Requirement
Count lines holding the string "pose" in the data that follows. Reply with one number only.

Data block
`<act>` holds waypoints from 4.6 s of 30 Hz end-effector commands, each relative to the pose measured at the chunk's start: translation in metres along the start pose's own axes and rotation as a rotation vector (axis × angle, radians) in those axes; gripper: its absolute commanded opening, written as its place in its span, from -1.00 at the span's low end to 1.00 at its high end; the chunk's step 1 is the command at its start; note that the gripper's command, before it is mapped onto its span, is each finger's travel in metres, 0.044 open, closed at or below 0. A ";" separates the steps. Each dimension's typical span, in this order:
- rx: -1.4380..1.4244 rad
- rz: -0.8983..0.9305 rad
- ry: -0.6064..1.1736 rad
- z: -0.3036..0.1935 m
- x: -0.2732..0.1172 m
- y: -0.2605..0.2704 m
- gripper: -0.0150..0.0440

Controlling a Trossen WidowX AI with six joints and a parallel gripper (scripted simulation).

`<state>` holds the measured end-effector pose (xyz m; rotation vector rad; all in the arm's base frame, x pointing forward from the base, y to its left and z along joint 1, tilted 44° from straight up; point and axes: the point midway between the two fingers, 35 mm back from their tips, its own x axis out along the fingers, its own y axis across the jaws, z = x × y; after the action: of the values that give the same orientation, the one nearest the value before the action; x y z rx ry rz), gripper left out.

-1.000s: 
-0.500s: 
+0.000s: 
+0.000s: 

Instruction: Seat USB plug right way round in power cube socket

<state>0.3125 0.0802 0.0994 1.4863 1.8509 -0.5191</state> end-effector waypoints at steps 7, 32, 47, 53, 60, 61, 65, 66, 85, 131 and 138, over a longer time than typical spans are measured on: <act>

Task solution
2